** EXERCISE **
Pictures aside, copy every record word for word.

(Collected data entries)
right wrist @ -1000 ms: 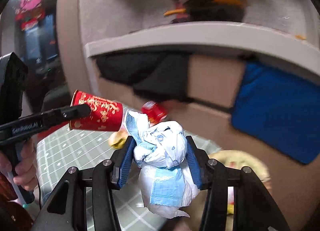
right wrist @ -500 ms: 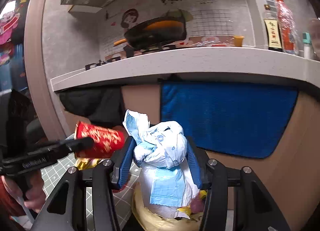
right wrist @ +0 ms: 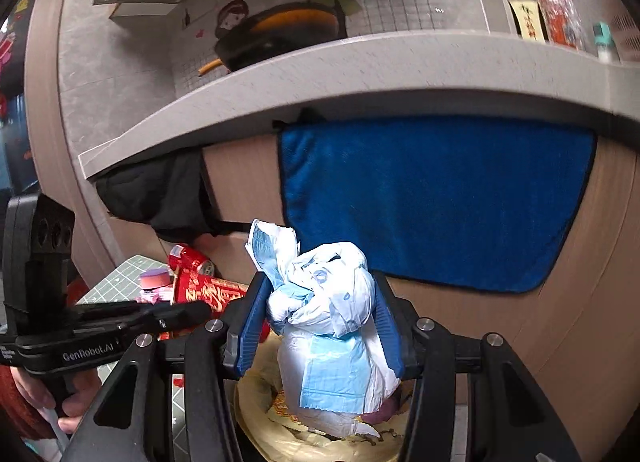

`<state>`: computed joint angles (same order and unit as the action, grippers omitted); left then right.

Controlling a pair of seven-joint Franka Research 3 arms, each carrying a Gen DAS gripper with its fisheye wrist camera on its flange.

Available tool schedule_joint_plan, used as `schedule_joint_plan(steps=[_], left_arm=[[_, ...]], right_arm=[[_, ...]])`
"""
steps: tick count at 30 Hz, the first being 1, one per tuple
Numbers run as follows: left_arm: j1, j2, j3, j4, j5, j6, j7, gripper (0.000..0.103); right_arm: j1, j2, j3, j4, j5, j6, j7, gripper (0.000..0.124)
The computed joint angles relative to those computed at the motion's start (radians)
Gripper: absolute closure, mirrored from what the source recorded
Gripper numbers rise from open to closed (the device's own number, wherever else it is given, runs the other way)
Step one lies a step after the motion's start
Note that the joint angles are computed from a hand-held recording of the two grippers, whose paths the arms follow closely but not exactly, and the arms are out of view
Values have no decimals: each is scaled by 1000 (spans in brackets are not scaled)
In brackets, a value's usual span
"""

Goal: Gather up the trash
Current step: 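Drop the red cup into the bin with the left tool while the right tool drops the tissue wad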

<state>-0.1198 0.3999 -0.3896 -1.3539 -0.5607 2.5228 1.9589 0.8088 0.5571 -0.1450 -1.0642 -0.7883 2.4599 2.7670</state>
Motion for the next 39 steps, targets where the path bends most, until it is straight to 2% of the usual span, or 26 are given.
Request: schedule_joint_plan(steps=[5, 6, 12, 15, 17, 19, 20, 21, 23, 24, 26, 27, 28, 33, 39], left_arm=[[-20, 118, -4, 136, 33, -139, -58, 99], [-33, 149, -1, 172, 55, -174, -71, 99], [-132, 283, 62, 325, 260, -264, -186, 99], [-151, 381, 66, 459, 308, -363, -239, 99], [-146, 424, 50, 518, 302, -400, -248, 98], [-121, 400, 28, 472, 270, -361, -232, 94], [-98, 372, 9, 425, 241, -328, -203, 85], [-79, 347, -4, 388, 219, -305, -179, 72], [-49, 296, -18, 315, 177, -260, -150, 62], [-29, 261, -26, 268, 151, -236, -135, 61], [-9, 210, -26, 210, 123, -207, -111, 60], [0, 175, -22, 166, 111, -176, -102, 60], [6, 159, -30, 145, 119, -149, -108, 60], [40, -26, 3, -87, 41, 17, -69, 60], [74, -199, 46, -263, -79, 92, -9, 60]], right_arm=[[-20, -14, -3, -52, 12, 15, 37, 76], [-21, -19, -5, -67, 10, 17, 50, 76], [-47, -41, 4, -134, 19, 37, 95, 76], [-63, -45, 13, -156, 34, 44, 99, 76], [-77, -39, 21, -159, 56, 48, 92, 76], [-85, -28, 26, -154, 78, 53, 83, 76], [-88, -24, 26, -156, 85, 63, 81, 76], [-88, -23, 23, -160, 89, 76, 80, 76], [-91, -17, 22, -163, 99, 110, 78, 73], [-93, -10, 22, -158, 108, 127, 73, 73], [-92, 8, 21, -132, 133, 131, 50, 62], [-84, 18, 14, -116, 136, 125, 47, 60], [-78, 26, 9, -102, 140, 120, 42, 60], [-54, 72, -1, -12, 173, 78, -7, 59], [-13, 131, -11, 126, 184, 11, -68, 58]])
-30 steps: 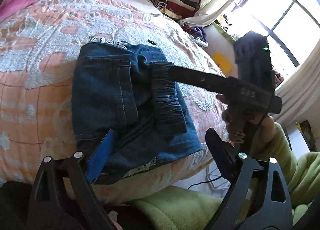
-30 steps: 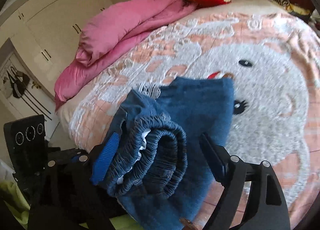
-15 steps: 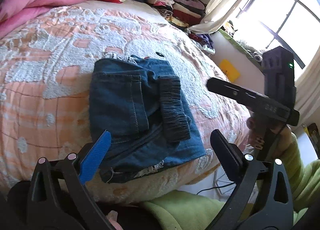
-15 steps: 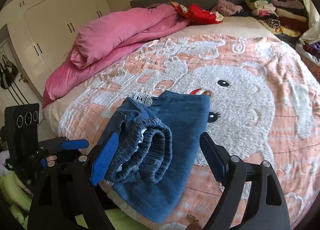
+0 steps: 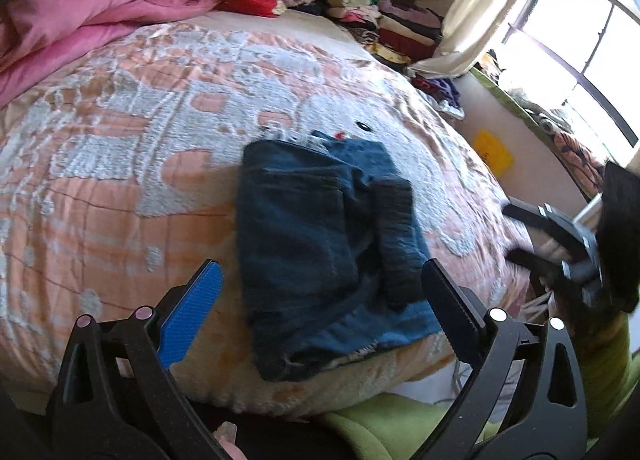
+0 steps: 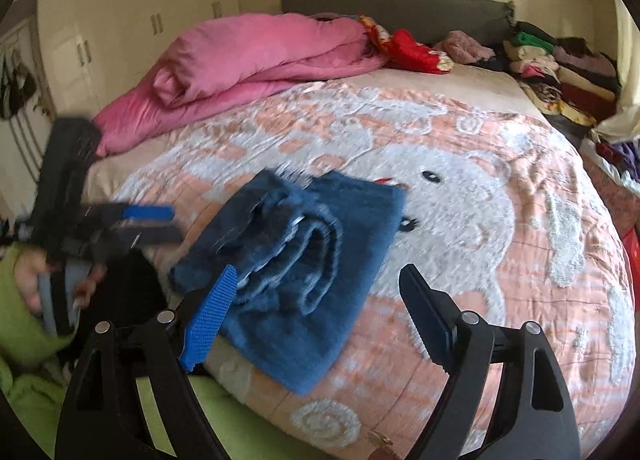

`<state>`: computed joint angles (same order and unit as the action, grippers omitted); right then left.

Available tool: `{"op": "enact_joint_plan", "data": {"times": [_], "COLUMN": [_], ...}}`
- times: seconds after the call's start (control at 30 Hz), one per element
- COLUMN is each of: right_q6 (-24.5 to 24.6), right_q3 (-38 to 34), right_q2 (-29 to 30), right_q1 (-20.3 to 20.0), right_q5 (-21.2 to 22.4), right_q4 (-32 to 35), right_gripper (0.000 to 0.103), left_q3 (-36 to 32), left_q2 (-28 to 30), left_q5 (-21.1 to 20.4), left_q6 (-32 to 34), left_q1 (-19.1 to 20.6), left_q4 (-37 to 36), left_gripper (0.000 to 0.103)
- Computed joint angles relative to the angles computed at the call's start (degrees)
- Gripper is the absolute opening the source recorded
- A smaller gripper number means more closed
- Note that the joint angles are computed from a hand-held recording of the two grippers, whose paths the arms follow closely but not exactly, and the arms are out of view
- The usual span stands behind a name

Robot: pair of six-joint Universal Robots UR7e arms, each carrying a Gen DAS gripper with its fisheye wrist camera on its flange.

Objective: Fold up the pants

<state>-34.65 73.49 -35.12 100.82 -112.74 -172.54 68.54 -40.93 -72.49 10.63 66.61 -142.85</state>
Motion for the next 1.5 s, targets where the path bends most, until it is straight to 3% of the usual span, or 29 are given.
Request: {"op": "enact_joint_plan", "data": {"times": [0.17,0.33,0.37,0.43,0.47,0.6,0.77,0.87,0.93,1.07,1.17,1.5], "right_q6": [-5.80,-12.31,-14.55,-17.16,-18.41,-22.99,-29.62,-27.58,-27.89,-30.50,-28.70,-22.65], "right_q3": [1.09,-0.49,-1.46,-3.16,-4.41,-9.08,-16.97,-19.80,-17.68,-11.68,-11.66,-6.66], "right_q2": [1.23,3.96,5.10,6.45,7.33,10.85,16.84,17.37,15.37,12.12,13.62,8.99], "right_q1": [0.84,1.75,2.13,2.45,2.57,3.32,3.53,2.83,3.00,2.68,1.47,0.89], "right_q5": [0.17,2.30,2.02,2.47,2.53,0.84,-2.77,-1.39,-0.23,-0.58,-2.11,3.44], "right_q4": [1.81,5.25,5.38,6.94,8.00,11.39,12.98,19.64,21.41,18.66,17.73,15.88], "right_gripper": [0.082,0.082,0.081,0.070,0.066,0.051,0.051,0.016,0.010,0.009,0.009,0.017], "left_q3": [-5.40,-14.83,-16.38,-19.12,-20.49,-24.11,-26.28,-26.31,-26.34,-26.44,-26.02,-21.65], "left_q2": [2.51,7.39,8.32,9.97,10.74,13.29,14.88,14.93,14.98,15.21,15.16,12.52], "left_q5": [2.91,3.60,3.63,2.64,2.35,2.71,3.02,2.58,2.26,1.43,1.19,0.73], "left_q6": [-1.85,-2.99,-2.58,-1.66,-1.43,-0.32,-0.83,-0.91,-0.94,-0.73,-0.73,-0.46], "left_q1": [0.45,1.14,1.15,1.21,1.22,1.14,1.33,1.46,1.58,1.77,1.88,1.58], "left_q4": [2.43,11.13,12.50,14.65,15.97,18.28,19.72,19.61,19.56,18.85,18.15,14.21], "left_gripper": [0.093,0.092,0.088,0.055,0.052,0.051,0.052,0.057,0.059,0.063,0.064,0.071]}}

** SOLUTION **
right wrist @ -1000 ms: 
right wrist @ -500 ms: 
right wrist @ +0 ms: 

`<state>`: computed joint angles (same order and unit as the action, grippers omitted); left then right.

Controlling a pair of seven-joint Franka Research 3 arms, each carrying a Gen DAS gripper with its fisheye wrist camera on its flange.

Available tool schedule_joint_plan, used as `schedule_joint_plan(steps=[_], left_arm=[[_, ...]], right_arm=[[_, ...]])`
"""
steps: tick count at 30 Hz, the first being 1, one per tuple
Numbers run as follows: left_arm: j1, j2, j3, j4, j5, j6, j7, gripper (0.000..0.103); right_arm: j1, j2, j3, j4, j5, j6, j7, gripper (0.000..0.124)
The computed joint angles relative to those computed at the motion's start (radians)
Gripper: absolute closure, mirrored from what the source recorded
Gripper numbers rise from open to closed (the device's own number, wherever else it is given, runs the other way)
Step one lies a step after the motion's start
Note that the joint angles are computed from a hand-held recording of the two grippers, whose paths the arms follow closely but not exactly, and the arms are out of view
Values have no decimals: each is scaled by 1000 (spans in brackets are not scaled)
In brackets, a value's usual span
"""

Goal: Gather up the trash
Current step: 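Drop the red cup into the bin with the left tool while the right tool drops the tissue wad
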
<state>-0.1198 0.3999 -0.3896 -1.3539 -0.5607 2.5228 1.9589 0.8088 0.5571 -0.1450 -1.0642 -0.7883 2.4599 2.7670</state>
Motion for the next 39 steps, targets where the path bends most, until it is straight to 2% of the usual span, or 26 are given.
Request: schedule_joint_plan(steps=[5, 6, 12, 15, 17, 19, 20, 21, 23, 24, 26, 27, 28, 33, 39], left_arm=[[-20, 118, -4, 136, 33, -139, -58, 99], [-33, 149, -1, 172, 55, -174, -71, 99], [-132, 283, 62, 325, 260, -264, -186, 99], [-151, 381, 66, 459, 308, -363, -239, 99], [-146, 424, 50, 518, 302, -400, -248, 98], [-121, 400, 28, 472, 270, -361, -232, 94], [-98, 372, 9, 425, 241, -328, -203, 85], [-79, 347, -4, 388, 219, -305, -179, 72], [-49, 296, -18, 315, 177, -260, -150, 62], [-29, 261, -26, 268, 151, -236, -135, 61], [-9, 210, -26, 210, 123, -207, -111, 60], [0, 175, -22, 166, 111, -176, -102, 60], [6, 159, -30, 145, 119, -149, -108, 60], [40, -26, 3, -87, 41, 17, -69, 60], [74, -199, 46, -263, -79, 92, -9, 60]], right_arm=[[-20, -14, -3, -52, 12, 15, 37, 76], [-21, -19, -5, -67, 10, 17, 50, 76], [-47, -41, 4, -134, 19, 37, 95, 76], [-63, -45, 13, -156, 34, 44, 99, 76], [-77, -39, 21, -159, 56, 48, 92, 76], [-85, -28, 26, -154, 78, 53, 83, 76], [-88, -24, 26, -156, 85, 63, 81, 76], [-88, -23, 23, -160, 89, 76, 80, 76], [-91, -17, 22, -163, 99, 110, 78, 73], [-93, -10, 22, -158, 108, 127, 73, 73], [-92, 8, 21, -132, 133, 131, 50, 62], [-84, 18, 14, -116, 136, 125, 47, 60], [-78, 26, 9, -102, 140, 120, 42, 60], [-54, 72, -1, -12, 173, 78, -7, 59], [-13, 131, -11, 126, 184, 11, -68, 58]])
-30 steps: 
-30 steps: 
-15 steps: 
-15 steps: 
+0 steps: 
+0 steps: 

`<state>`: computed joint angles (same order and unit as the action, grippers omitted); right then left.

Available tool: `{"op": "enact_joint_plan", "data": {"times": [_], "COLUMN": [_], ...}}`
- times: seconds after the call's start (control at 30 Hz), one per element
- COLUMN is each of: right_q6 (-24.5 to 24.6), right_q3 (-38 to 34), right_q2 (-29 to 30), right_q1 (-20.3 to 20.0), right_q5 (-21.2 to 22.4), right_q4 (-32 to 35), right_gripper (0.000 to 0.103), left_q3 (-36 to 32), left_q2 (-28 to 30), left_q5 (-21.1 to 20.4), left_q6 (-32 to 34), left_q1 (-19.1 to 20.6), left_q4 (-37 to 36), left_gripper (0.000 to 0.103)
- Computed joint angles relative to the angles computed at the call's start (degrees)
- Gripper is the absolute opening the source recorded
- A smaller gripper number means more closed
- Note that the joint angles are computed from a hand-held recording of the two grippers, whose paths the arms follow closely but not exactly, and the arms are out of view
- The usual span stands behind a name

Robot: pair of six-joint Universal Robots UR7e arms, each carrying a Gen DAS gripper with its fisheye wrist camera on its flange.

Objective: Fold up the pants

<state>-34.65 73.49 -35.12 100.82 -112.74 -172.54 68.54 -40.93 -72.49 10.63 66.61 -142.85</state>
Motion for the next 1.5 s, targets where the path bends most, until it is straight to 3% of the usual span, or 29 are given.
Request: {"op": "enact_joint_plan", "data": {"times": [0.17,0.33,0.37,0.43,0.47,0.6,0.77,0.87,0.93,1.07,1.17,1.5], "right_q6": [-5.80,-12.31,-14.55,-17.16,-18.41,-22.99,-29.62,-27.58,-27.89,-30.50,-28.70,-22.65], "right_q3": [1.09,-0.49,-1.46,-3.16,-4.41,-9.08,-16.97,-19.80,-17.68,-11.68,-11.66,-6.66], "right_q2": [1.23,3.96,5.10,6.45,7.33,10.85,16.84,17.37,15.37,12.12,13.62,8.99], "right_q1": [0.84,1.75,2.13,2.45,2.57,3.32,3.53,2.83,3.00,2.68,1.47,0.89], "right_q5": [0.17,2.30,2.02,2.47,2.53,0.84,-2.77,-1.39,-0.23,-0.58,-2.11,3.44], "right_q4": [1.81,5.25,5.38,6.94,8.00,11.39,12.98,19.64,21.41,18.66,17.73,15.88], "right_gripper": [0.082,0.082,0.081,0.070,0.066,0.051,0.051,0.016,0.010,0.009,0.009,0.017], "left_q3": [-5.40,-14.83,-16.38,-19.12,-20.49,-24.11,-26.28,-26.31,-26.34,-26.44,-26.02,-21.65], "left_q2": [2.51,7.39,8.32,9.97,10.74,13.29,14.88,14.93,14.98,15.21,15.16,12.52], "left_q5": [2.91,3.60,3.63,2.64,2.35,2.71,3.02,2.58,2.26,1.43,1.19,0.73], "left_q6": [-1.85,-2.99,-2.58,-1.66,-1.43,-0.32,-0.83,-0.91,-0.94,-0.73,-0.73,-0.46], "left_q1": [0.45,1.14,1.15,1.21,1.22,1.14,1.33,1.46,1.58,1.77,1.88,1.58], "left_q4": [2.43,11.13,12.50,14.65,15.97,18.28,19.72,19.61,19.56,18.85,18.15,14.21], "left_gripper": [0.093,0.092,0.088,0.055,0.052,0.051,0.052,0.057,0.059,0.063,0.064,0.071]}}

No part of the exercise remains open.